Yao Su-jung (Chinese name: 姚蘇蓉, P'inyin: Yáo Sūróng; born December 5, 1945) is a Taiwanese singer who rose to prominence in the 1960s. She is known as the Queen of Tears, the Queen of Forbidden Songs and the Queen of Southeast Asian Songs. In 1966, she won first prize in a singing competition organised by Cheng Sheng Radio, capturing the attention of the judges. With the assistance of her teacher, Wong Cing-si, she signed with the Haishan Record Company and entered the entertainment industry. Her hit song "Faithless Person" propelled her to stardom, and her theme song for the film "Not Coming Home Tonight" became a hit throughout Southeast Asia. With her distinctive and powerful singing style, she quickly rose to superstar status in the Chinese music industry.
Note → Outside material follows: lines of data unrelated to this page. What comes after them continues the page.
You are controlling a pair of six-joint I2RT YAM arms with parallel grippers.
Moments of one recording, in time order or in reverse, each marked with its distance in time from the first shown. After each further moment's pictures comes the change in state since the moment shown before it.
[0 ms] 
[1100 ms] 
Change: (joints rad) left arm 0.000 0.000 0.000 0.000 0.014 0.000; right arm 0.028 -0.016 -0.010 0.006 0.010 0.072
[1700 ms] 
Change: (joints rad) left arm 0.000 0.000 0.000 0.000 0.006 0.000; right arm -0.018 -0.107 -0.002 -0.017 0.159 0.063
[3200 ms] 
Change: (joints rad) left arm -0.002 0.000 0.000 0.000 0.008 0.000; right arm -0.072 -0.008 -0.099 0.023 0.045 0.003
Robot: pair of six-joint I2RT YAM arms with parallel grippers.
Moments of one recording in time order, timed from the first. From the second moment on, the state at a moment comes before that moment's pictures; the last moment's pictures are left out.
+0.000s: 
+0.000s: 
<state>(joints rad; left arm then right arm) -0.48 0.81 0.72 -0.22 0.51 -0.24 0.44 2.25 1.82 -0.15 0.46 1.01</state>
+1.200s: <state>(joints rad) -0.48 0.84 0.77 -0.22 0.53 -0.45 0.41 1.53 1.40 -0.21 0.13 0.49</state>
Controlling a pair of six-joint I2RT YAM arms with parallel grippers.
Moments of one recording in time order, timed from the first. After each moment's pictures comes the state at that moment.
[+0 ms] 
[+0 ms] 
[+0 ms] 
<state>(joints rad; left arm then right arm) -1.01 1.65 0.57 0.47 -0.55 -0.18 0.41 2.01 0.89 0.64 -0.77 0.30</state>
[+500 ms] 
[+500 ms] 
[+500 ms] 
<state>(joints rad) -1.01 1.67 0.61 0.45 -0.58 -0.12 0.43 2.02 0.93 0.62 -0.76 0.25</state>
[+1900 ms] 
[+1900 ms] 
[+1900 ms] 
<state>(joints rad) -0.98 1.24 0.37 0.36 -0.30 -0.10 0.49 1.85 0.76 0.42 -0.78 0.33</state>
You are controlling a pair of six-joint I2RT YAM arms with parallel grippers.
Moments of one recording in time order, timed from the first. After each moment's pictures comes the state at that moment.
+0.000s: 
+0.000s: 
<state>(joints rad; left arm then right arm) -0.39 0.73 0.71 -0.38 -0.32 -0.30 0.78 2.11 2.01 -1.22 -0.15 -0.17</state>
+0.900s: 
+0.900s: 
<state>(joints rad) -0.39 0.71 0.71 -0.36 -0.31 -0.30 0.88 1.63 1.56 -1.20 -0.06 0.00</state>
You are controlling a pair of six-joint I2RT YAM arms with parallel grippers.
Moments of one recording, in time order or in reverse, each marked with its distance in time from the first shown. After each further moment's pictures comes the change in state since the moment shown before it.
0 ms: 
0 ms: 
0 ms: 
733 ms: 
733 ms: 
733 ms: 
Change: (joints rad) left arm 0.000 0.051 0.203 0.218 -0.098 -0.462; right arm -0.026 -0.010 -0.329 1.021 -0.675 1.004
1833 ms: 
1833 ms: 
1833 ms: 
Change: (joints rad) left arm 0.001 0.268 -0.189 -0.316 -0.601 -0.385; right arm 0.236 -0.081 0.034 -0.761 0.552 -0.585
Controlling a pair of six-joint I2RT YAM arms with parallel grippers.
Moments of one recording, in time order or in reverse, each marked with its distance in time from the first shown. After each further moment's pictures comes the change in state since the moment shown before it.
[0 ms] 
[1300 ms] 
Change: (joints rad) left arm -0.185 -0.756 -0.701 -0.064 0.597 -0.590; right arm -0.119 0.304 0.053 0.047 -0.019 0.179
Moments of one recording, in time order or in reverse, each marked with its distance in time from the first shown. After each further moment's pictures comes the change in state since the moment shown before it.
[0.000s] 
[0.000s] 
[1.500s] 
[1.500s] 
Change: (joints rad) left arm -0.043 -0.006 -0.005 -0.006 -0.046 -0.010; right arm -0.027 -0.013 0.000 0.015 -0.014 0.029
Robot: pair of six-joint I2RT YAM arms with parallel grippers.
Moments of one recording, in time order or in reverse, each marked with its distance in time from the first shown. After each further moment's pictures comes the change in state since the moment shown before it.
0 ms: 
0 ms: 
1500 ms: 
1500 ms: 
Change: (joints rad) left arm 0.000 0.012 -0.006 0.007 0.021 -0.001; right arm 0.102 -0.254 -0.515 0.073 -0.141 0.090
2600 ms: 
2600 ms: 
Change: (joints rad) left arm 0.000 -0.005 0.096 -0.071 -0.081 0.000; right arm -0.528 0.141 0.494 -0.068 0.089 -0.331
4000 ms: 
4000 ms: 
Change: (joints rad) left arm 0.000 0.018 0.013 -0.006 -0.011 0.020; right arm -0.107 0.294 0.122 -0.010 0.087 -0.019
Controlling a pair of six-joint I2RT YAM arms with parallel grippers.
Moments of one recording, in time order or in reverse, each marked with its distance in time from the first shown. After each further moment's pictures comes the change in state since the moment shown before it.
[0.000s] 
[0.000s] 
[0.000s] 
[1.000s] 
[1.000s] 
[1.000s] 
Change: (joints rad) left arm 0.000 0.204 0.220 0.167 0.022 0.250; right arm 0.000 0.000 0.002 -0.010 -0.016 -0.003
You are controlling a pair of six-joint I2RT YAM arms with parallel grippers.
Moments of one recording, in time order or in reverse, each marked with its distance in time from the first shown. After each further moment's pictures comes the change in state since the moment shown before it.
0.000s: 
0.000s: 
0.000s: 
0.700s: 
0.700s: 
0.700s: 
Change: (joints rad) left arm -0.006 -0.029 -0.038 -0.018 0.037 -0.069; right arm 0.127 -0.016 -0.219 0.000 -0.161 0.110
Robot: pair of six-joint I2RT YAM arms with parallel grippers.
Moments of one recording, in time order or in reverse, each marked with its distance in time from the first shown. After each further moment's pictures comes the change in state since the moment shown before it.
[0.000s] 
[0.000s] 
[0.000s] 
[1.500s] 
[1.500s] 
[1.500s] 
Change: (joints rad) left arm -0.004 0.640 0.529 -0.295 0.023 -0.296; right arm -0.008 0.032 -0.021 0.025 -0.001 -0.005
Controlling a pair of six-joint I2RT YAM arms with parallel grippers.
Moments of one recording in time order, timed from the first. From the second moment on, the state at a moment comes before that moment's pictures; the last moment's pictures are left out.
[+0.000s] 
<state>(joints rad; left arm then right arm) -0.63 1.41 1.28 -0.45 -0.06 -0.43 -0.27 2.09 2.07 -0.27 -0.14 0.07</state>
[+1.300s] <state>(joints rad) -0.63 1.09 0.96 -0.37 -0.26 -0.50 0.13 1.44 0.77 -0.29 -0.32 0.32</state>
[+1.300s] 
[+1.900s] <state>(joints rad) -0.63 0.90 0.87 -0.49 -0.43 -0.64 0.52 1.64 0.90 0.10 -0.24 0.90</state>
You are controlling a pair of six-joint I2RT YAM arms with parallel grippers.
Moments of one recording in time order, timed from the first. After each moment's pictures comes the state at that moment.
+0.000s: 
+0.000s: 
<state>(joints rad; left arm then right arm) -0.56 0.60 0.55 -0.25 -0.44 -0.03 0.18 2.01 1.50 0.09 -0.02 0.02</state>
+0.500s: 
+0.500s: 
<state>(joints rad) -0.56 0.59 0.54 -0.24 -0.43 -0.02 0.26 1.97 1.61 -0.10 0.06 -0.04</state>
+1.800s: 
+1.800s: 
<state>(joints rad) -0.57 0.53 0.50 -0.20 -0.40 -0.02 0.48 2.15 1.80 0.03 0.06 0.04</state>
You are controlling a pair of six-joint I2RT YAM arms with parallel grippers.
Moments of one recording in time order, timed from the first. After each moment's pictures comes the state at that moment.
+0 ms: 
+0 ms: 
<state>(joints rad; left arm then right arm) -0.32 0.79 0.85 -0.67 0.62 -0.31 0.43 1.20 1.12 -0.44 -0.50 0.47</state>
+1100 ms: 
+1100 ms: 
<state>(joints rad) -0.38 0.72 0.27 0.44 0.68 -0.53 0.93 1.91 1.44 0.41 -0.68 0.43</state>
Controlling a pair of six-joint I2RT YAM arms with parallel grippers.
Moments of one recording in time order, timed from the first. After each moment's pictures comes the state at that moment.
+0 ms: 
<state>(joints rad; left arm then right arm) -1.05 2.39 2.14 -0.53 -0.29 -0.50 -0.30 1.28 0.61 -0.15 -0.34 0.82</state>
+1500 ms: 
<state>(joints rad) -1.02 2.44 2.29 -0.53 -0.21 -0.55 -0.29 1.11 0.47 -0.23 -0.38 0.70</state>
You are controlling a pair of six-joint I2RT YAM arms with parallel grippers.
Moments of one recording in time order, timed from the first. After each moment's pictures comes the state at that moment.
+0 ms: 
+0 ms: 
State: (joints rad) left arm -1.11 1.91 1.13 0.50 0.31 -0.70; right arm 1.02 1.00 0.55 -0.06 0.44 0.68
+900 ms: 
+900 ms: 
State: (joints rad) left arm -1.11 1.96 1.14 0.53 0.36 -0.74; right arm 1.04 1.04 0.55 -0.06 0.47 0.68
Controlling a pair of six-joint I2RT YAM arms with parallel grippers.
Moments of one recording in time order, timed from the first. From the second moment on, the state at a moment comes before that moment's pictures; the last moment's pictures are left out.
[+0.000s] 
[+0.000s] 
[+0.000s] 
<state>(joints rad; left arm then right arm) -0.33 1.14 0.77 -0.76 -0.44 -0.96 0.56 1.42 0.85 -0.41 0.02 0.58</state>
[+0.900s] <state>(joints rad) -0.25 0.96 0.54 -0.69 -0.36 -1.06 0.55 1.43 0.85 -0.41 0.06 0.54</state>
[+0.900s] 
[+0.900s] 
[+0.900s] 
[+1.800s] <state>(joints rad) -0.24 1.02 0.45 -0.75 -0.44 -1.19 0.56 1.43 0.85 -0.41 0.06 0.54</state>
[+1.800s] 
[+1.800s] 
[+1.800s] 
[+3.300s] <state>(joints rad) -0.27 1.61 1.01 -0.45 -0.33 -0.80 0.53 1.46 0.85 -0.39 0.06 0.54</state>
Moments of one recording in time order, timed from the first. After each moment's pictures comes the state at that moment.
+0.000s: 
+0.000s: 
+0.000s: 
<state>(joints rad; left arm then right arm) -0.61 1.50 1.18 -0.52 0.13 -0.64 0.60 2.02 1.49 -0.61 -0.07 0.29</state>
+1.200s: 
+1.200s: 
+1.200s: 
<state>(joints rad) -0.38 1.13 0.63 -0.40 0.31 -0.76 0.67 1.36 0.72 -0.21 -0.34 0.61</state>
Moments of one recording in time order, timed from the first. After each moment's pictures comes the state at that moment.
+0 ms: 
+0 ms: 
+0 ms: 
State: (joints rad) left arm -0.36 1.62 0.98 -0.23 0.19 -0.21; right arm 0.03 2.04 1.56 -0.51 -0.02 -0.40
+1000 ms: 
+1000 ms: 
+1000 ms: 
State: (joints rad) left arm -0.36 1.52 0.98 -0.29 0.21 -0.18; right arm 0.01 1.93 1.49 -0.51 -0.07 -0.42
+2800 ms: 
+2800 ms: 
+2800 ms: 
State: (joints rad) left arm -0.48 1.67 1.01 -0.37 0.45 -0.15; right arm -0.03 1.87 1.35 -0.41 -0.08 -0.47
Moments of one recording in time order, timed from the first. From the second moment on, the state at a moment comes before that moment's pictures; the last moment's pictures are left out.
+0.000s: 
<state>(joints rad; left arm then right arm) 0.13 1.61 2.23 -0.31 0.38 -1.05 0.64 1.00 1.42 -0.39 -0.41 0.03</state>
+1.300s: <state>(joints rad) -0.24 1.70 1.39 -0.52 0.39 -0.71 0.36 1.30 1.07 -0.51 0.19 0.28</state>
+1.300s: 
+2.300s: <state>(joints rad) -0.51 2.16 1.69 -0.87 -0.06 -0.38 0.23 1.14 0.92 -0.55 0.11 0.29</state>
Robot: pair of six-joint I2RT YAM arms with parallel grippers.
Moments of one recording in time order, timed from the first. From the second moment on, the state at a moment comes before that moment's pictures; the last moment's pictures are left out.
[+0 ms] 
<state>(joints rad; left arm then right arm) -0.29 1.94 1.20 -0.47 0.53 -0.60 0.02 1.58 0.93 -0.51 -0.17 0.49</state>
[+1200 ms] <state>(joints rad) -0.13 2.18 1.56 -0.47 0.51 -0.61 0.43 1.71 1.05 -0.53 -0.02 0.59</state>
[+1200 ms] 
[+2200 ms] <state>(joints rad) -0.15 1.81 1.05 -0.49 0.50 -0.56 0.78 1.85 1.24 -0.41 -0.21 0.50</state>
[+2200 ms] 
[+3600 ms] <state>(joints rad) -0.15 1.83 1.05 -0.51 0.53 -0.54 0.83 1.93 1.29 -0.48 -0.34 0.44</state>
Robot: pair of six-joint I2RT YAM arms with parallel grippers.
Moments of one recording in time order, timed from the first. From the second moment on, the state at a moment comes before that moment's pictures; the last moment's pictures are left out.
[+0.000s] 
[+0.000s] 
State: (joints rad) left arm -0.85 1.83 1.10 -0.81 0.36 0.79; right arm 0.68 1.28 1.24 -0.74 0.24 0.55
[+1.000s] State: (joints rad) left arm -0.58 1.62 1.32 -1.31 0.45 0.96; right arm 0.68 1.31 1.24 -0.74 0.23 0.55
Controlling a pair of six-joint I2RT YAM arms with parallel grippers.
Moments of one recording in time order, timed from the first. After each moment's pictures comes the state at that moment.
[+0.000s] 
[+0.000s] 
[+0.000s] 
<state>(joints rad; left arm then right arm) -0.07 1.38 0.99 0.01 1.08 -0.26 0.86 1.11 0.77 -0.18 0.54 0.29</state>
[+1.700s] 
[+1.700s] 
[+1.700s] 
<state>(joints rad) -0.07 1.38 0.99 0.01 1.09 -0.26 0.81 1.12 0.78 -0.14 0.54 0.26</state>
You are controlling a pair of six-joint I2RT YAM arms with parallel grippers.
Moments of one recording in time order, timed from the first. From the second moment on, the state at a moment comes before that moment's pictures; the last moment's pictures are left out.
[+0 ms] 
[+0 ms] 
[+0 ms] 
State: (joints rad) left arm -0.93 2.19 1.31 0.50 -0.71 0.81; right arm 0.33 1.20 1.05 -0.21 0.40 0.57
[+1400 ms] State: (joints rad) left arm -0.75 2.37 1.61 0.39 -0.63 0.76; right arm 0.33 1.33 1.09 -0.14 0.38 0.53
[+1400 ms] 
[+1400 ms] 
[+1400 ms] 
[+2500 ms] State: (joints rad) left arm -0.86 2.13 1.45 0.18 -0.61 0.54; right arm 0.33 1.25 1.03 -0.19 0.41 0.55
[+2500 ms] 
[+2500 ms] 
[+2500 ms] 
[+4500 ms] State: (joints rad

She currently lives in Kuala Lumpur, Malaysia.

== History ==
In 1967, she earned the title of "Queen of Tears" with her song "The One I Miss". But her real success came with the theme song for the movie "Not Coming Home Tonight". This song combined both modern and traditional elements, thereby paving a new path of popularity for her. The success of "Not Coming Home Tonight" was a positive and innovative recognition for both the composer, Charles Tso, and Yao Su-jung. They later collaborated on many songs that became known as the "Yao School" including "Faithless Person" (Chinese: 負心的人) and "Like Mist and Flowers" (Chinese: 像霧又像花).

Formerly a singer who had performed theme songs for numerous films, Yao Su-jung had retreated from the limelight and had been living in seclusion in Kuala Lumpur after her public performance at the 30th Golden Horse Awards. However, she made a comeback in the "Wei Wei Dao Lai (偉韋道來)" live broadcast programme created by Singaporean entertainment industry veterans Ou Wei-yi and versatile host Chen Wei-lin at the end of 2020. On the fourth day of the Lunar New Year in 2021, she made another appearance on the show and engaged in a video chat with iconic stars such as Chang Chia-chen, Hu Chin, and Debbie Chou.